American Baby Photo Becomes Japanese Web Sensation

http://www.nytimes.com/2010/09/16/fashion/16meme.html?_r=1&ref=fashion

This New York Times article offers a weird and funny example of how content can take on different meanings in different cultural contexts and corners of the web. In 2000, a man in Florida uploaded a picture of his baby son, Stephen, onto his personal website. The photo included a caption about how Stephen was a happy baby. Nine years later, the man stumbled on a range of edited versions of the image from across the web, created by a bunch of strangers in Japan. Among other things, the baby’s face was pasted on an image of Kurt Cobain’s head, carved into Mount Rushmore, and depicted in a video game.

The baby had become an Internet meme, an “idea, image, catchphrase or video that goes viral, mutating via amateur remixes into unexpected forms.” KnowYourMeme.com, a website devoted to tracking and documenting Internet memes, helped the family trace the odd evolution of the photo using Google Insights and site reader feedback. Apparently, the original photo appeared on an anonymous Japanese image board in 2004, where someone created a web form allowing users to add cartoon bubble quotes to the baby’s image. The image spread from there.

This article resonates with themes covered in INFO 202 lectures 4 & 5. A single image, in this case a picture of a particular baby, had very different meaning on a family website and as a cultural icon divorced from the original person it depicts. Different identifiers appeared in the two contexts. On the family website, the baby was identified by his proper name, Stephen. To Japanese meme enthusiasts, the child took on the much more generic identifier, “Mr. Baby.” The actual identity of the baby was irrelevant in this context. It was the familiarity of the face as a template that was important.

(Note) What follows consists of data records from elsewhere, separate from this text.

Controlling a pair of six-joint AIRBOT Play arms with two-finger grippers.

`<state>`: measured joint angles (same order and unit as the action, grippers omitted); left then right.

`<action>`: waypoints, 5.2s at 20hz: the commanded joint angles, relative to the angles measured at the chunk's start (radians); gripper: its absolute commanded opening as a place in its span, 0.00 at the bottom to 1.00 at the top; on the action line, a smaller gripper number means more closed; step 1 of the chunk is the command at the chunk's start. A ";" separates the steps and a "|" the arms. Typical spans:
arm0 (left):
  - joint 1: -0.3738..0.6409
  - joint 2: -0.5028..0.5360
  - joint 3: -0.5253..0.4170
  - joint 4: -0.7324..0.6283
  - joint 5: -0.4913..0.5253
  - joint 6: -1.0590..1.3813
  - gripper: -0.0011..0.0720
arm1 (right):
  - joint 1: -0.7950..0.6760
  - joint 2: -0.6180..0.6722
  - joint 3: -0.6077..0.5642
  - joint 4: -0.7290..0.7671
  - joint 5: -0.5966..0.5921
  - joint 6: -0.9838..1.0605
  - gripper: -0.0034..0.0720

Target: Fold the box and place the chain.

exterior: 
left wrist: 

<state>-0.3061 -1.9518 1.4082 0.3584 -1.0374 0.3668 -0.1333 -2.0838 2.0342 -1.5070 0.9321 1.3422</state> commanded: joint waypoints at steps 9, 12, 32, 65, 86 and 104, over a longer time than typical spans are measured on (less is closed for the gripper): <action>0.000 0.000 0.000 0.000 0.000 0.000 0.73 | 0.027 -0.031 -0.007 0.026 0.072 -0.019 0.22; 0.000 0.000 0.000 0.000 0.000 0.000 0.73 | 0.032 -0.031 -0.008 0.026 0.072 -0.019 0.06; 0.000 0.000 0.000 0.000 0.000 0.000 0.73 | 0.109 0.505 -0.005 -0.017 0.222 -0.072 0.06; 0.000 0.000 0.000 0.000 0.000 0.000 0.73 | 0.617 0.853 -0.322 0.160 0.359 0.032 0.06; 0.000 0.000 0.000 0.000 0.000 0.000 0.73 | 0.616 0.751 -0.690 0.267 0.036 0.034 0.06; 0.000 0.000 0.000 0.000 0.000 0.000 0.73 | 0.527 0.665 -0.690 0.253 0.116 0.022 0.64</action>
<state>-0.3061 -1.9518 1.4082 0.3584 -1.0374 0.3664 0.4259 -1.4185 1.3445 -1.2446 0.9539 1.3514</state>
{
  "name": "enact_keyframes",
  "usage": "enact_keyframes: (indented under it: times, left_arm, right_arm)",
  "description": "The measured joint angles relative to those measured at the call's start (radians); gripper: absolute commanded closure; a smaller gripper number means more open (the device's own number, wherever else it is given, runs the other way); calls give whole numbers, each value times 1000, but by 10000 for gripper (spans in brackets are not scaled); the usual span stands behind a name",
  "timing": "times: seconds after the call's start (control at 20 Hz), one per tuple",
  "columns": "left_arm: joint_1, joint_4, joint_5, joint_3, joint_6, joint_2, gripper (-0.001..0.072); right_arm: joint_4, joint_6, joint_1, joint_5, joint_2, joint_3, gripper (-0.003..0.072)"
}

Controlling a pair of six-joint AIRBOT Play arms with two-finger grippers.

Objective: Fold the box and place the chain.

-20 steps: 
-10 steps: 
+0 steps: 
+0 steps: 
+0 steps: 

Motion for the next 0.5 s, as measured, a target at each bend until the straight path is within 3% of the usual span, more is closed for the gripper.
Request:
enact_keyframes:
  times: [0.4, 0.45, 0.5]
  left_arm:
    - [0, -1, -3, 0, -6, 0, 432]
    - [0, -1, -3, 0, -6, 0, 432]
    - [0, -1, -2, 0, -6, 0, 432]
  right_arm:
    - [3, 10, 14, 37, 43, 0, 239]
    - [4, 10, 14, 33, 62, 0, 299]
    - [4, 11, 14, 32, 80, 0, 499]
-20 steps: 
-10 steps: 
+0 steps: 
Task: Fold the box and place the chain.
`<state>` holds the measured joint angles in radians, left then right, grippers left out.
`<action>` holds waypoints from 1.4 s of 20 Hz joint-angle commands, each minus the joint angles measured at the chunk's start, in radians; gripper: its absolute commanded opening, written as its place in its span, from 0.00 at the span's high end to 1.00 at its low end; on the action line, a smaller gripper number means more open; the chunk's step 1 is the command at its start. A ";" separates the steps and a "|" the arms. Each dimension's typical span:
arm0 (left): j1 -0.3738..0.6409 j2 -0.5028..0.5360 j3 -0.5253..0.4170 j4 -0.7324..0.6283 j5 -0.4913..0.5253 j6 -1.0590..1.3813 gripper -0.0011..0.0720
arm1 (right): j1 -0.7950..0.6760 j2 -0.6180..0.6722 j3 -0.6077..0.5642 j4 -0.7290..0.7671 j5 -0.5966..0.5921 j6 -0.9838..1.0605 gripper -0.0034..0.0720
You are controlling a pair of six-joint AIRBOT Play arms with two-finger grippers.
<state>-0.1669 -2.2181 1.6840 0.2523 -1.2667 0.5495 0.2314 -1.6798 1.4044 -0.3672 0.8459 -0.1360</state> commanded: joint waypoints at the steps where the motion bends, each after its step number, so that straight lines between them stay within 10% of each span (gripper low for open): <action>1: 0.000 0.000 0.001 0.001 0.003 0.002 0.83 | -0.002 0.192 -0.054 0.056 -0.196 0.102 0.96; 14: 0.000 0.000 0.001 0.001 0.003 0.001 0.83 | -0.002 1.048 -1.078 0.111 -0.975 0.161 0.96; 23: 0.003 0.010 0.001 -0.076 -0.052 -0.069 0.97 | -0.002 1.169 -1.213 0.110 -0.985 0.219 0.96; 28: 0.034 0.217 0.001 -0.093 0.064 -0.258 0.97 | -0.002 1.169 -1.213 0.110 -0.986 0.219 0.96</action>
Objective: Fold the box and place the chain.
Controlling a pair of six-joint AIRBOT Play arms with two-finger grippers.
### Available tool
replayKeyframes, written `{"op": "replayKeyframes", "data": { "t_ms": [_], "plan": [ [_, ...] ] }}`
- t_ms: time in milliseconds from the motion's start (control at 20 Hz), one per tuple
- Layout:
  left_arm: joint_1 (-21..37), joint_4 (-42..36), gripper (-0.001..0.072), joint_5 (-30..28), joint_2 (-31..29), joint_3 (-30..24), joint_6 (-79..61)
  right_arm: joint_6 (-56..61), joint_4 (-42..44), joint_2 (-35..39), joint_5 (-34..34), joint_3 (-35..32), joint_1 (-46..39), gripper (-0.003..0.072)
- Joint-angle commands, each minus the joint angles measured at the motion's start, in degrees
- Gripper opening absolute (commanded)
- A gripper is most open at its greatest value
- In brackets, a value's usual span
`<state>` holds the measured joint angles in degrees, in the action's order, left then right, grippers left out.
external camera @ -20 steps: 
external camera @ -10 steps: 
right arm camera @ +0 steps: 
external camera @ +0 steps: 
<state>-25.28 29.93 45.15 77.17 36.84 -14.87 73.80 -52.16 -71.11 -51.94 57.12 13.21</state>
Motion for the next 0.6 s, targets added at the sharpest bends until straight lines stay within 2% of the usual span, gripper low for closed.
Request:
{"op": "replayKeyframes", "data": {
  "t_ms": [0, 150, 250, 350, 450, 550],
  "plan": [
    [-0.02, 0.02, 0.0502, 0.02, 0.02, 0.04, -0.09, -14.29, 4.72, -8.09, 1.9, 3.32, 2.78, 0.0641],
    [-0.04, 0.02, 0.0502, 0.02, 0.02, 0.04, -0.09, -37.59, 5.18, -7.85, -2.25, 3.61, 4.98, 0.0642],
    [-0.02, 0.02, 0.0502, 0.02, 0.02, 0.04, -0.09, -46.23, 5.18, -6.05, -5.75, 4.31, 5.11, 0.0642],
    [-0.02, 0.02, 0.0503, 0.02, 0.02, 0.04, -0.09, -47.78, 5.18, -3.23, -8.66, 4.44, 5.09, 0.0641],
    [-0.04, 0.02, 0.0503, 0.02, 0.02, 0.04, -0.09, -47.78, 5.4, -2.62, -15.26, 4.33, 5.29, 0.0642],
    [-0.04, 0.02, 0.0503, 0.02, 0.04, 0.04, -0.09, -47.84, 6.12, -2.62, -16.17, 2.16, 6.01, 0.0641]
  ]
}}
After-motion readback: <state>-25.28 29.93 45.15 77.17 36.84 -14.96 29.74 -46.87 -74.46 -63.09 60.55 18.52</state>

The reasons for organizing images of Mr. Baby were also different. On the family website, the purpose was to create a narrative around the newest member of the household. The type and level of content organization was based on supporting this story. As a meme, Mr. Baby was a playful artistic phenomenon. He image was funny and interesting in part because it was so random. His face was set up as a blank slate to which a community could add their own meaning and interpretation. As it spread throughout the web, there was no single organizing mechanism around this face. For the family, the snapshot was a moment captured in time. For the Internet more broadly, the image was an evolving, living entity with meaning that continued to change over the course of several years.